[Directions for this task]: Would you show every line from the records that holds "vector"?

[Material supplied]:
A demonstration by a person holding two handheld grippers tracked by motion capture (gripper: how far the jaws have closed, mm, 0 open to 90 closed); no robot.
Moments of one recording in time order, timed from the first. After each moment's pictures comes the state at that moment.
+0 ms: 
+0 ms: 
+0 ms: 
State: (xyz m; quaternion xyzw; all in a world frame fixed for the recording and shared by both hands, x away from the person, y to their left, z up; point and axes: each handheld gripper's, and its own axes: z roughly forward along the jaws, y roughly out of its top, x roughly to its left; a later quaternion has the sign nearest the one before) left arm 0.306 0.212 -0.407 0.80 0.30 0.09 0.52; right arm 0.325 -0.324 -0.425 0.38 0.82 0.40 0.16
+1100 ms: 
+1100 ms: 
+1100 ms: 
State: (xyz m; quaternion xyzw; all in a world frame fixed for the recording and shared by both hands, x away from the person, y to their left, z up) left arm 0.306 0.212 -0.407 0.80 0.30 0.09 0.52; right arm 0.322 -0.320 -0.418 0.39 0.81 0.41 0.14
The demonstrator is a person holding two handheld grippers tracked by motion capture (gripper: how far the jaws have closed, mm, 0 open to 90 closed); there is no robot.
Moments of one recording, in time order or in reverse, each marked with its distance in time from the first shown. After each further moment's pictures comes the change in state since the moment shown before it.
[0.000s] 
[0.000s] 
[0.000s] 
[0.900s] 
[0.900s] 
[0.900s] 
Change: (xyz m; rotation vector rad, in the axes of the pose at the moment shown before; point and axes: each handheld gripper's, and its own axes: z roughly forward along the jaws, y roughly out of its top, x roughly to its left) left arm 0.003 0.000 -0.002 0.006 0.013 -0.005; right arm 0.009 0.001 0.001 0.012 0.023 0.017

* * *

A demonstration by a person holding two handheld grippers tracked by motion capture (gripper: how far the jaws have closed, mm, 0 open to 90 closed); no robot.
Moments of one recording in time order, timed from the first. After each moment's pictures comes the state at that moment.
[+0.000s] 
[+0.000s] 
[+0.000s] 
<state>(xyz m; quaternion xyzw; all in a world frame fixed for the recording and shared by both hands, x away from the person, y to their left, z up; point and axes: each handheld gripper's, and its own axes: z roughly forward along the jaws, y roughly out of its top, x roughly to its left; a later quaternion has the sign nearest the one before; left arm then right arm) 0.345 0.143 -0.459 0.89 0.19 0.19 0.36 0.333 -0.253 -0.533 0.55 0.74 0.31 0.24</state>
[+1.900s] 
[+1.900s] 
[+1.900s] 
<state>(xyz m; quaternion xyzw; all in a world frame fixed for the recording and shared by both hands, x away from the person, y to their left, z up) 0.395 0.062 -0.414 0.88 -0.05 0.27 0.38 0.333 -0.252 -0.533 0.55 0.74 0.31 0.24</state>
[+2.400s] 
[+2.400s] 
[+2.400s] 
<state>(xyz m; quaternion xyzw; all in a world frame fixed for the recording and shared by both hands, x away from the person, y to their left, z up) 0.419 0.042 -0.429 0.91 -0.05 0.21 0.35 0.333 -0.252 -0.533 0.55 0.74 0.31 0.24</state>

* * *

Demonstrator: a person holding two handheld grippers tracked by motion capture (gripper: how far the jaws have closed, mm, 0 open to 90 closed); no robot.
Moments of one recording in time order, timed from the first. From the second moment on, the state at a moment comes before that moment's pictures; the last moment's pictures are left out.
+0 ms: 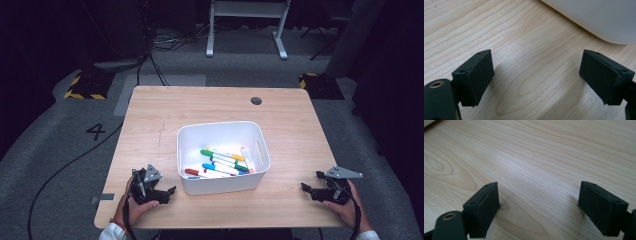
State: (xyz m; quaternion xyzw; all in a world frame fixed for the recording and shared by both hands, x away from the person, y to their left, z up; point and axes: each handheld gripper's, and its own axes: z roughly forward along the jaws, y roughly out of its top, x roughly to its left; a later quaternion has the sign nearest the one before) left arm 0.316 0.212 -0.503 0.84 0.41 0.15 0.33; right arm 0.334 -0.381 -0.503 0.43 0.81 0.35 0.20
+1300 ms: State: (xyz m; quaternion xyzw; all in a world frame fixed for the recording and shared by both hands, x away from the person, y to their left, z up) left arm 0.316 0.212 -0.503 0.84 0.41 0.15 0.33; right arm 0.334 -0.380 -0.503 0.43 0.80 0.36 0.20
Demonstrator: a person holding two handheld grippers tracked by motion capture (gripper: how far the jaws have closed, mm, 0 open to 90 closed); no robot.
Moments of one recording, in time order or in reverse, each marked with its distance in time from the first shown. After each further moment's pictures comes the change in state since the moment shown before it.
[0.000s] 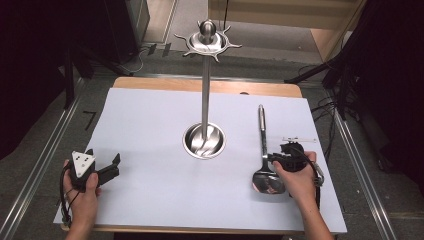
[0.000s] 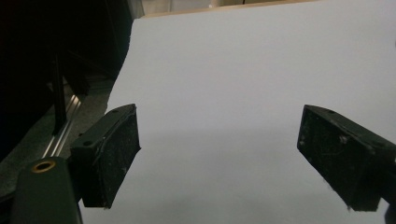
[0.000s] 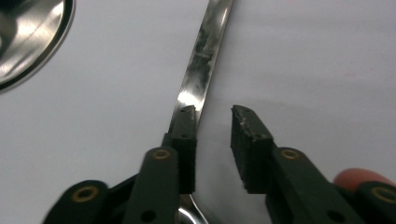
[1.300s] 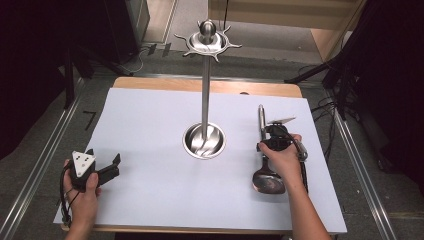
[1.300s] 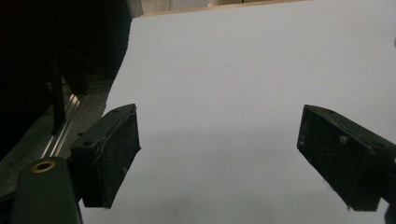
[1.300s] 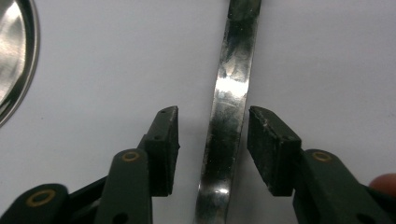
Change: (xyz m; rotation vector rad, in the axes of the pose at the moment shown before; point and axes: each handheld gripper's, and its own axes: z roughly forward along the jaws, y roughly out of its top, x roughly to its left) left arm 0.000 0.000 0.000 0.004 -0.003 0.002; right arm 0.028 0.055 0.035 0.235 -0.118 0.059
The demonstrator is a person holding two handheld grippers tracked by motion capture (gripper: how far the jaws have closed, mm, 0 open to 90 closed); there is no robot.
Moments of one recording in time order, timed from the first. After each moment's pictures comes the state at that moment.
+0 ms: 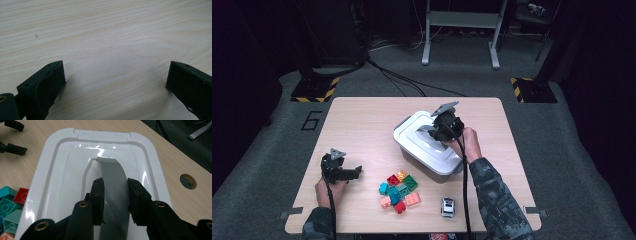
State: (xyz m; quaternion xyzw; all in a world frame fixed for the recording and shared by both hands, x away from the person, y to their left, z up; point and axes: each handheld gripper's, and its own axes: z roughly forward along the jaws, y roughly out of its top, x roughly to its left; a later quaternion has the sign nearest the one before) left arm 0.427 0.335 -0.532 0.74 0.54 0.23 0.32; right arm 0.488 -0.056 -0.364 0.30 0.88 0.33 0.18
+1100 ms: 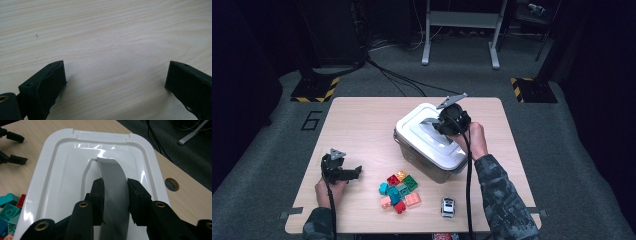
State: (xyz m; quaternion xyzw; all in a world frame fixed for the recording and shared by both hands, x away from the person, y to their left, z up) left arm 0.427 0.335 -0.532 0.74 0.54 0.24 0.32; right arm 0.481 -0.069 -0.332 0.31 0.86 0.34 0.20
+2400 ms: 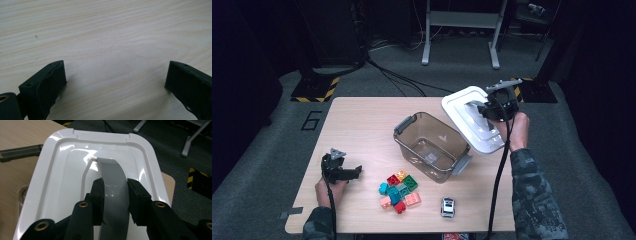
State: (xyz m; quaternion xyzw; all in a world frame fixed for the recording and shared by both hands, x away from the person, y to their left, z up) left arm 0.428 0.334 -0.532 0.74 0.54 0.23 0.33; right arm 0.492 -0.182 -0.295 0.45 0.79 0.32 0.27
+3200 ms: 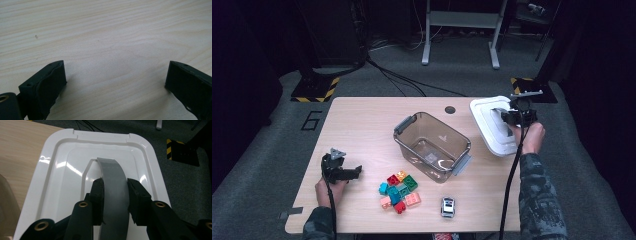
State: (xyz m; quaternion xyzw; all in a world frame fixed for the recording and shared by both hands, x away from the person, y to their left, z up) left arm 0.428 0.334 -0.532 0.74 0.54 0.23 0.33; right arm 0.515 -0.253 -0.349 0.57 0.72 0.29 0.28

[Answer for the task]:
Change: (xyz m; rotation vector rad, in the axes of the pose at the moment shown before; point and axes: each handheld gripper's, and its own axes: z roughly forward along the jaws, y roughly out of its top, x roughly to its left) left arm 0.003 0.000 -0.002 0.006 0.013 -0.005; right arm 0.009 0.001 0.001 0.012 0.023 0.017
Change: (xyz m; rotation vector rad, in the axes of the pose at the moment shown before; point and axes: each handheld gripper's, and its own axes: z roughly forward along the jaws, y roughly out of its top, x roughly to its left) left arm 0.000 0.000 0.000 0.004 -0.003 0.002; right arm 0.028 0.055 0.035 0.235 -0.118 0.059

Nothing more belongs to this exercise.